Insurance may pay for the sessions. The treatment is effective in 60% of cases, may or may not be combined with medications but requires 20-30 sessions (2-3 times per week), one hour each time.


How can I reduce the symptoms of depression?  

You can take various actions to help reduce the symptoms of depression, including eating a good diet, exercising frequently, and getting regular and quality sleep. Getting exposed to sunlight on a regular basis every morning is essential.

How do you select the right medication for depression?

You might need to try several medications or a mix of medications until you find one that works. This calls for patience because it might take a few weeks or more for some medications to fully act and for side effects to subside as your body becomes used to them. See above section on medications and pharmacogenomic testing.

What are the risks of discontinuing medications suddenly?
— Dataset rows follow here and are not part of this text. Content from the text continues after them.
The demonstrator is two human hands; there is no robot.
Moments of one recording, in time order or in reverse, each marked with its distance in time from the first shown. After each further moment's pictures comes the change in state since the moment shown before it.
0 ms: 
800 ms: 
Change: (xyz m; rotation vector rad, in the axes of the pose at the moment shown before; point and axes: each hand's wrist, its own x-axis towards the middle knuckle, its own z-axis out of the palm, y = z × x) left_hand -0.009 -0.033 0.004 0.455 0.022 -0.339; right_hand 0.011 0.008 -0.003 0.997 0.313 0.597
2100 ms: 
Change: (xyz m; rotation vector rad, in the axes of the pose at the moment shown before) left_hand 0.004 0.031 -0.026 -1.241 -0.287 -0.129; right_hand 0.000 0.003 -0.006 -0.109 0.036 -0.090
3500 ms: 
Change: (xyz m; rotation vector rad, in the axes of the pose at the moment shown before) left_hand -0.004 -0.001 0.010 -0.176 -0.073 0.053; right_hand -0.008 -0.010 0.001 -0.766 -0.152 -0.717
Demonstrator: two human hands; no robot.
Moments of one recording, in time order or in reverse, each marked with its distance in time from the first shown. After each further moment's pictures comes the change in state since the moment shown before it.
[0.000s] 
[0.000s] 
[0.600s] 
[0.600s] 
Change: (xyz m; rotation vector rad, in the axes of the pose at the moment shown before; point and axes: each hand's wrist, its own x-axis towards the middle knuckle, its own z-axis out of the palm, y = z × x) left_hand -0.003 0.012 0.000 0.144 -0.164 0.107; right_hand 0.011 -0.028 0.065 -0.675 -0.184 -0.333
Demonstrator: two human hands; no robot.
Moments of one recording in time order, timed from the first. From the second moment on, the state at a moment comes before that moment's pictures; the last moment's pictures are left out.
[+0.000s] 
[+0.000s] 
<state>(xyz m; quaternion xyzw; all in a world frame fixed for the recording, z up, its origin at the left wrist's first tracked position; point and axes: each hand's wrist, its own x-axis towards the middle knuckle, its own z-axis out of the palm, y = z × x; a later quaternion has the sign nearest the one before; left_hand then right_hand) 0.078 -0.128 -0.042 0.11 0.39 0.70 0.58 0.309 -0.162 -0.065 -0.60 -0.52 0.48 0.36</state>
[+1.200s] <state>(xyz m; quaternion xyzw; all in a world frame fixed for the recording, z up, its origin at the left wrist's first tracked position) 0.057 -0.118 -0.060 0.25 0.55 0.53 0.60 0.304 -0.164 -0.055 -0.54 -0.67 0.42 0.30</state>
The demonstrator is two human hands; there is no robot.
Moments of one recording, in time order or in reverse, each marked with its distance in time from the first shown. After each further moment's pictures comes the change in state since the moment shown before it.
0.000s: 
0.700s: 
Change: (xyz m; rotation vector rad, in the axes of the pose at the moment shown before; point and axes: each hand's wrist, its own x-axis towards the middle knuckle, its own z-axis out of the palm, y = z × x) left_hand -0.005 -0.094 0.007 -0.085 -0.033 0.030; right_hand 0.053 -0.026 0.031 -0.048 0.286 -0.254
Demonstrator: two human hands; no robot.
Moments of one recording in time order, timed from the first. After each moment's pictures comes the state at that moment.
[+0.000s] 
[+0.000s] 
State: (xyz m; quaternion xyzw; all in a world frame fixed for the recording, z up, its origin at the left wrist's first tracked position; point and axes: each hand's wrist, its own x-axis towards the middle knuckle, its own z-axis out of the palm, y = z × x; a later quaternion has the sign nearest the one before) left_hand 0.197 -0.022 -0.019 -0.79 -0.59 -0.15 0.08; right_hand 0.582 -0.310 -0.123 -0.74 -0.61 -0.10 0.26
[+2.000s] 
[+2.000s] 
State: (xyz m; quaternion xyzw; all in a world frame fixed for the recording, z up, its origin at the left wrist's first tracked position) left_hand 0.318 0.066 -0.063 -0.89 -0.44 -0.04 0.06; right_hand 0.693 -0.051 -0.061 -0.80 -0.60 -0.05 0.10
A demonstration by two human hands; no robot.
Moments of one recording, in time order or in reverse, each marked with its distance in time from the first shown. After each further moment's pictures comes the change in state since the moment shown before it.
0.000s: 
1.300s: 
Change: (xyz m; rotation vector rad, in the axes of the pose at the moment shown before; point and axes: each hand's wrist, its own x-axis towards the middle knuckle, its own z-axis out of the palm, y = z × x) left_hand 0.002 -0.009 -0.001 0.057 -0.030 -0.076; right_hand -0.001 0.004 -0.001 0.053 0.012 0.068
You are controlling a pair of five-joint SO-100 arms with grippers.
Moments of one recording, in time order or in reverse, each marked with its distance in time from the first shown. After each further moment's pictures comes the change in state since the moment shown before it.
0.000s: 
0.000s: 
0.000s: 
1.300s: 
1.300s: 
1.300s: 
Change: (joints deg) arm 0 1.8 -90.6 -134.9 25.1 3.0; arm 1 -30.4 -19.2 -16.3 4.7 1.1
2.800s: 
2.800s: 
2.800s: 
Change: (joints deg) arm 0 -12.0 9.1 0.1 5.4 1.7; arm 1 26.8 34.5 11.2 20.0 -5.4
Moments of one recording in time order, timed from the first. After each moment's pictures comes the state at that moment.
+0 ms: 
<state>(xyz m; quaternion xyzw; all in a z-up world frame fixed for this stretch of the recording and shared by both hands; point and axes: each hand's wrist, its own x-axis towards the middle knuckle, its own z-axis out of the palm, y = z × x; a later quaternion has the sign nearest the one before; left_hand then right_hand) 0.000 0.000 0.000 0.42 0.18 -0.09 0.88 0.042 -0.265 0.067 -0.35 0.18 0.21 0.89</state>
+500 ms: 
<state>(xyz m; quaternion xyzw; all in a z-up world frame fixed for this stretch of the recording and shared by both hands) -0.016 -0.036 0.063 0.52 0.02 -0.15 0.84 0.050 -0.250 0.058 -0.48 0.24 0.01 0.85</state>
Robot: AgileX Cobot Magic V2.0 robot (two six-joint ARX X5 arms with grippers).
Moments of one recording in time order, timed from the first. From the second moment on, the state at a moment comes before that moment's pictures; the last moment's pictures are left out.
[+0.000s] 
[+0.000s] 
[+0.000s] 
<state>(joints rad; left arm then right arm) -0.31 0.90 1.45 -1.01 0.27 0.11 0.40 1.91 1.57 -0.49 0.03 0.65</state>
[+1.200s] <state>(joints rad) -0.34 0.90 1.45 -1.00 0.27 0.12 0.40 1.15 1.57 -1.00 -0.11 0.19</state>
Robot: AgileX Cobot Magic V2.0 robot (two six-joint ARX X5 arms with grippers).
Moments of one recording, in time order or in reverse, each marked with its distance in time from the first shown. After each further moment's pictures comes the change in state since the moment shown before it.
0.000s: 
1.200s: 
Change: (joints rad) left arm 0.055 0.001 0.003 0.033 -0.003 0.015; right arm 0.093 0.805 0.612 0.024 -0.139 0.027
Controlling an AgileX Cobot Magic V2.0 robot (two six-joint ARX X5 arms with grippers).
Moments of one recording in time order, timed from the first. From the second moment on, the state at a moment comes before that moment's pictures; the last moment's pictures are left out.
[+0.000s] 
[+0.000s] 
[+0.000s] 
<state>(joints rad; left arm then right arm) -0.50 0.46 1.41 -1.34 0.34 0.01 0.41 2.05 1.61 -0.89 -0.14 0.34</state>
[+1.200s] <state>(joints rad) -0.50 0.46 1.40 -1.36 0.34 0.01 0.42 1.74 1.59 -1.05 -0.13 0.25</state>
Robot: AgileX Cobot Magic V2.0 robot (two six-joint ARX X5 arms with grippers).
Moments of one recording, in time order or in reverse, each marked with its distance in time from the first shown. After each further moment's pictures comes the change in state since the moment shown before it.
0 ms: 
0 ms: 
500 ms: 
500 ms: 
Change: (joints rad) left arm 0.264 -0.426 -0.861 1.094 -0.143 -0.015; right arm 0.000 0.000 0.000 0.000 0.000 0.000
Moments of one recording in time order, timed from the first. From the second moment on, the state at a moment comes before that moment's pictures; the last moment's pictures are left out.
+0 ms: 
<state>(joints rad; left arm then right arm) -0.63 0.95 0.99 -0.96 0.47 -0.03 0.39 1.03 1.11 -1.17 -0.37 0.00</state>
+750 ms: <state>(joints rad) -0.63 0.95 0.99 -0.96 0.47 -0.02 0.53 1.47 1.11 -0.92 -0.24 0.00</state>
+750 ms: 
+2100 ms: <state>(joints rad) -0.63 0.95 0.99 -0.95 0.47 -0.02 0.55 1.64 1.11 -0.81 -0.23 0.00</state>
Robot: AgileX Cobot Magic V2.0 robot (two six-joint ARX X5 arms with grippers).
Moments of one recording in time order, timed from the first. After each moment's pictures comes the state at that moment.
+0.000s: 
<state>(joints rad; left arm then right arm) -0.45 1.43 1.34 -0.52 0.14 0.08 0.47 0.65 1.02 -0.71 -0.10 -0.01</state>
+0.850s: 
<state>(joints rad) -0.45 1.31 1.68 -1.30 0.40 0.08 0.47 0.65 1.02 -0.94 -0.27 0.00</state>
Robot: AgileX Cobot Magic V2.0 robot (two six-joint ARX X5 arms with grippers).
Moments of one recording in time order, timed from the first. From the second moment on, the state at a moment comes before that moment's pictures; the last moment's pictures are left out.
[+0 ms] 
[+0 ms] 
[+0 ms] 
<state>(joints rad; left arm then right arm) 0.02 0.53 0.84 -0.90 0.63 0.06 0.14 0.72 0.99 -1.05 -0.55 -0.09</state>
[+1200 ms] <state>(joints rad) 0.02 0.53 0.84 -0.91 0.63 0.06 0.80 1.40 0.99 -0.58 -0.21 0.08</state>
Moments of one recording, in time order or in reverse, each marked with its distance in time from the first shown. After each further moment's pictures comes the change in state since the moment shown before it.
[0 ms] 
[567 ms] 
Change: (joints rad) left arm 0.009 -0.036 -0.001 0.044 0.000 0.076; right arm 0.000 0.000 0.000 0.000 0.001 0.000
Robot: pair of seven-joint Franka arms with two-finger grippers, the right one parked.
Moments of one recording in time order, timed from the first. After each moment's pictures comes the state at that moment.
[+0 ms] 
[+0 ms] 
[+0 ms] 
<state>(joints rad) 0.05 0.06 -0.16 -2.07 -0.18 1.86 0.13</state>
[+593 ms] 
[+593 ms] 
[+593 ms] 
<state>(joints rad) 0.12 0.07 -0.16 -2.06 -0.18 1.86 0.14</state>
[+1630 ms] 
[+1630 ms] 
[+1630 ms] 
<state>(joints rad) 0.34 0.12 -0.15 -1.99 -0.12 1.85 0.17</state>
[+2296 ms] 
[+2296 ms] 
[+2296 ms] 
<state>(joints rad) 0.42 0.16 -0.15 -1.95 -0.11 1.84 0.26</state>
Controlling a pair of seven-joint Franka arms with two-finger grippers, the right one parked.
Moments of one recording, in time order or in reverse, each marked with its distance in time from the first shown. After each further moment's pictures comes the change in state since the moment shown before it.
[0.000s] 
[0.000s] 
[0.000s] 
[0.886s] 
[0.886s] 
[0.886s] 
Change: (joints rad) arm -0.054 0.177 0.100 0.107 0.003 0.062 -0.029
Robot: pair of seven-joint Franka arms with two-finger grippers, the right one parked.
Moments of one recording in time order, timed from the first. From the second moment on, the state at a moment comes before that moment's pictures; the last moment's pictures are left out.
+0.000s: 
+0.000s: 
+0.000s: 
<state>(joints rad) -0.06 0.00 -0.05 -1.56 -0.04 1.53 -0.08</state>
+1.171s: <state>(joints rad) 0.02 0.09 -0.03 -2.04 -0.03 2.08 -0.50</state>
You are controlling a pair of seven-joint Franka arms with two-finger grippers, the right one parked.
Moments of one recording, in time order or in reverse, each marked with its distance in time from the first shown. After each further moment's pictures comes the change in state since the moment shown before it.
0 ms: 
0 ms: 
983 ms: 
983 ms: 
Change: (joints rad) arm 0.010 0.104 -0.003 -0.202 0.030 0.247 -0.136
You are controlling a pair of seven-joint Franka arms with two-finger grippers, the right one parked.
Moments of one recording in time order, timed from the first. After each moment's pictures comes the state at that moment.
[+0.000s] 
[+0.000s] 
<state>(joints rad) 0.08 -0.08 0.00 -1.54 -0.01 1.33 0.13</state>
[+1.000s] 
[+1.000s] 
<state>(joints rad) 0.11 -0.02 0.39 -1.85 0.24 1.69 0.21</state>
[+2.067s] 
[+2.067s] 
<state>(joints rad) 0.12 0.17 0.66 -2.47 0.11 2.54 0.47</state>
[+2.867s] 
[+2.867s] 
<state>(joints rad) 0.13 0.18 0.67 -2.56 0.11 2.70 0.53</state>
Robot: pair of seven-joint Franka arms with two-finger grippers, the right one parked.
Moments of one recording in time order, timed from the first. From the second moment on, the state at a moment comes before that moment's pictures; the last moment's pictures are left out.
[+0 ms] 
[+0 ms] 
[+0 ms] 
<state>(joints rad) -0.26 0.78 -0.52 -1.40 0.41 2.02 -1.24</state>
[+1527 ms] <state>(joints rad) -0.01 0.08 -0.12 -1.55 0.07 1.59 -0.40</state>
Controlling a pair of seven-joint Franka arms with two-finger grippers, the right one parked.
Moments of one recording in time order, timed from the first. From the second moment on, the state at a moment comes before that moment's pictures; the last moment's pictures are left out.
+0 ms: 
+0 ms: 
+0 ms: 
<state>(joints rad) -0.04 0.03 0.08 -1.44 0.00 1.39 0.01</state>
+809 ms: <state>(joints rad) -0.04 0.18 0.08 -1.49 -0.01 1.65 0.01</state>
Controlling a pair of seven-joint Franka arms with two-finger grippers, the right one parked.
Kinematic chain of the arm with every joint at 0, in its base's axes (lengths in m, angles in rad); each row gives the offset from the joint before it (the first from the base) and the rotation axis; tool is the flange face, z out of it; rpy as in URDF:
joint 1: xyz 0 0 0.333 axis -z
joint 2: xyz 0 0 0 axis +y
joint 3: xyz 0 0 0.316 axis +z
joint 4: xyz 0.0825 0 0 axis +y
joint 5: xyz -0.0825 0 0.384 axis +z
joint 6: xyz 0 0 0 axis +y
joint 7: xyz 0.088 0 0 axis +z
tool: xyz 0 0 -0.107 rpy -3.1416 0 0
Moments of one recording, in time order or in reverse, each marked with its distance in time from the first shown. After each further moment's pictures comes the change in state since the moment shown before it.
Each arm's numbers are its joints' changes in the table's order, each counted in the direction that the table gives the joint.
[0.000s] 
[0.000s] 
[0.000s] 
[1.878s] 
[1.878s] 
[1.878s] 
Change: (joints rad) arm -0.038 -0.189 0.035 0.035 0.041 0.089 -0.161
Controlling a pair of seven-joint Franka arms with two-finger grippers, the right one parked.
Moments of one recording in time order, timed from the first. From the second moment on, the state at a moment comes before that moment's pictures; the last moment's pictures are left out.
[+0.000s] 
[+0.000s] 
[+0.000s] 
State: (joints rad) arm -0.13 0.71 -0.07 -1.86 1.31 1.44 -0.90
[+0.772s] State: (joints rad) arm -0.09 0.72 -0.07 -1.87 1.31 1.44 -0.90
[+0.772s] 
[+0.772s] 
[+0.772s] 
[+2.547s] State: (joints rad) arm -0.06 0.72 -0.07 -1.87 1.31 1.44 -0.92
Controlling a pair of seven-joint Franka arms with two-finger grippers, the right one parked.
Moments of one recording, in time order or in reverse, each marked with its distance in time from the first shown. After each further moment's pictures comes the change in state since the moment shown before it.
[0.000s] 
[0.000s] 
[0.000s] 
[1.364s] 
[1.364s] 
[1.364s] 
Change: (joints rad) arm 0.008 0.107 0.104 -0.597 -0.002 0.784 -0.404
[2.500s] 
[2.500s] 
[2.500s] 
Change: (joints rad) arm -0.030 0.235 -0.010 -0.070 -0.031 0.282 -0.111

Avoid stopping an antidepressant without first consulting your doctor. Abruptly stopping medication or skipping several doses might result in withdrawal-like symptoms, and discontinuing too soon can exacerbate depression. To safely and gradually reduce your dosage, consult your doctor.

Does depression require a hospital stay?

Depression can be so severe in some people that a hospital stay is required. If you can’t take care of yourself properly or if you’re in immediate danger of hurting yourself, a hospital stay may be necessary.